Les funérailles de Sylvio Hécube, ancien réalisateur de la Mauritius Broadcasting Corporation , ont eu lieu mercredi dernier. Avec lui disparaît un des derniers acteurs de ceux qui ont aidé à construire la télévision publique à Maurice. Hommage.
Sylvio Hécube fut un des premiers cameramen de la MBC et probablement un de ses meilleurs réalisateurs. Musicien – il joua de la trompette dans les grandes formations locales de l’époque – il avait l’oreille musicale et le sens artistique qui lui permit de mettre en images les grandes émissions de variétés de l’âge d’or de la MBC. Celle où la télévision balbutiait, mais avec talent et dont les émissions étaient le rendez-vous de tout un pays où posséder un téléviseur était un grand luxe. Alors ceux qui en avaient un invitaient leurs voisins à suivre les programmes tandis que les municipalités et les conseils de village installaient des télévisions publiques dans les centres sociaux pour les autres.
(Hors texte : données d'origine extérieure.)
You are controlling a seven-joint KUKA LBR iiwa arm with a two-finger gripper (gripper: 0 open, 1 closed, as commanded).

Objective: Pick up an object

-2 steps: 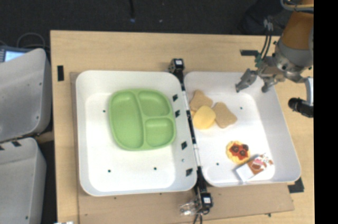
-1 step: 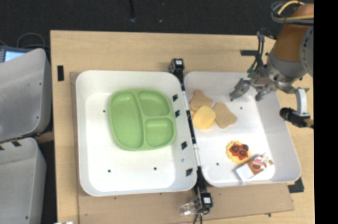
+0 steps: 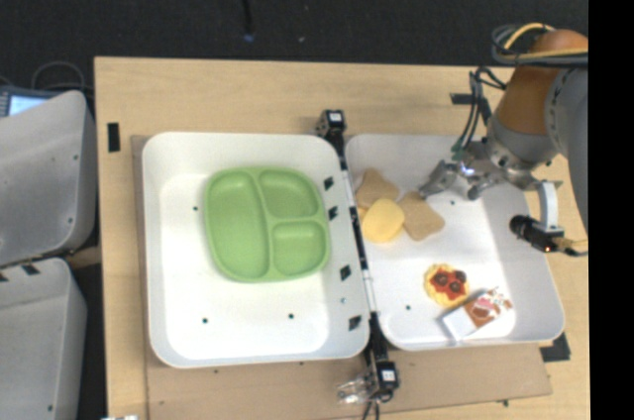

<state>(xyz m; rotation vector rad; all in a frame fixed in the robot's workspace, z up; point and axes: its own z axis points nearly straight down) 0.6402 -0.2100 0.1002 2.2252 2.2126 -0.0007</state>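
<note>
**Arm poised over the right bin, nothing yet grasped**

The grey two-finger gripper [image 3: 458,180] hangs over the upper part of the right-hand shallow white bin [image 3: 515,324]; its fingers appear spread, with nothing between them. Candidate objects lie below and to its left: a round yellow piece [image 3: 382,221] touching two flat tan slices [image 3: 424,219], with a small pizza-like toy [image 3: 447,282] and a red-and-white packet [image 3: 479,310] nearer the front wall. The left-hand white bin [image 3: 168,329] holds a green divided plastic tray [image 3: 265,224]. Risk: the tan slices lie flat and abut the yellow piece, so closing fingers may slide over them or nudge a neighbour aside.
</note>
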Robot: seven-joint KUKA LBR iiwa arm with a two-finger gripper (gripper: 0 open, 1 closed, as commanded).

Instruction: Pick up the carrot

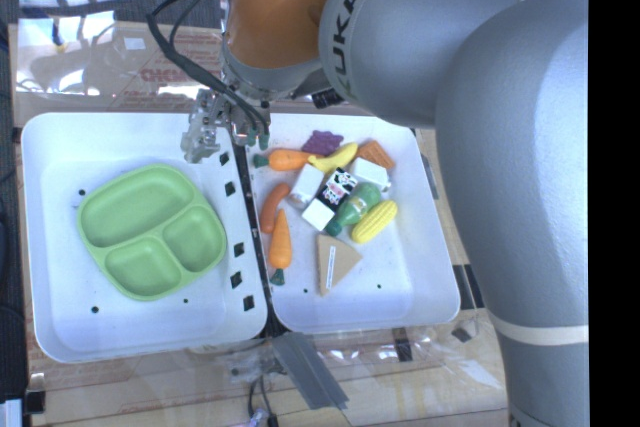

La MBC était alors une télévision publique, dans le sens noble du terme, où la production locale rimait encore avec qualité et professionnalisme. Tout ce qui était produit et diffusé à l’antenne avait une valeur culturelle et artistique. Sylvio Hécube a participé à la construction de la MBC étape par étape. Il est passé de l’amateurisme au professionnalisme, du noir et blanc à la couleur, des lourdes caméras aux ultra légères, de l’optique au digital. Avec le même talent.
Sylvio Hécube ne réalisait pas que les émissions de variétés. Comme tous les autres pionniers de l’audiovisuel mauricien, il a tout fait à la télévision. Depuis les informations jusqu’à la météo en passant par toutes sortes de programmes sans oublier les émissions cultes de la télé mauricienne : Télescope, d’Une île à l’autre, les grands directs, les émissions de fi n d’année, etc. Après avoir appris son métier sur le tas, en direct et en noir et blanc auprès des techniciens de la BBC venus former les Mauriciens, Sylvio Hécube est allé se perfectionner grâce à une bourse de l’ORTF en France. Auprès d’un des génies de la télévision française : Jean-Christophe Averty. Avec lui, il apprit à jouer avec les images, à les truquer, mais surtout à trouver son propre style. Celui qui faisait que bien avant que son nom ne soit écrit sur le générique, on savait déjà, grâce aux premières images et au son, que c’était une émission signée Sylvio Hécube. C’est-à-dire une émission de télévision de niveau international réalisé avec les faibles moyens de la MBC.
Sylvio Hécube a passé la majeure partie de sa vie dans les studios de la MBC, a contribué à faire d’elle une chaîne qui, dans un premier temps, faisait de la télévision qui se respecte et respectait les téléspectateurs. Puis est arrivé le temps – qui dure encore – où les politiciens, aidés par des directeurs-généraux et des conseils d’administration à leurs ordres, ont kidnappé la télévision pour en faire leur boîte de propagande. Heureusement que les politiques se sont surtout concentrés sur le journal télévisé et les émissions d’informations laissant le champ libre aux créateurs pour s’exprimer dans les variétés, les reportages et les fi ctions. Ce qui permit à Sylvio Hécube de continuer à faire de la télévision qui se respecte. Ce qui n’est pas tout à fait le cas de la MBC où aujourd’hui – à part quelques rares exceptions – le professionnalisme a cédé la place à l’amateurisme et où on ne respecte plus les règles de bases du métier : mettre en scène, cadrer, éclairer et sonoriser. Ce qui importe aujourd’hui c’est qu’il y ait une image dans la petite boîte. N’importe laquelle.
La meilleure façon de rendre hommage à ce grand réalisateur que fut Sylvio Hécube et de faire découvrir son travail aux jeunes téléspectateurs serait de rediffuser quelques-unes de ses grandes émissions. Mais en existe-t-il encore des copies dans cette corporation dont la dernière direction s’est débarrassée de la majeure partie des archives de la télévision en les envoyant par camions poubelles à Mare Chicose ? Reste une autre solution proposée par Ritvik Neerbun qui a eu l’occasion de côtoyer et de voir travailler le réalisateur : donner le nom de Sylvio Hécube à une des studios de la MBC. Espérons que l’actuel directeur général de la corporation retiendra cette suggestion et rendra ainsi un hommage mérité à l’un des plus talentueux réalisateurs de la télévision mauricienne.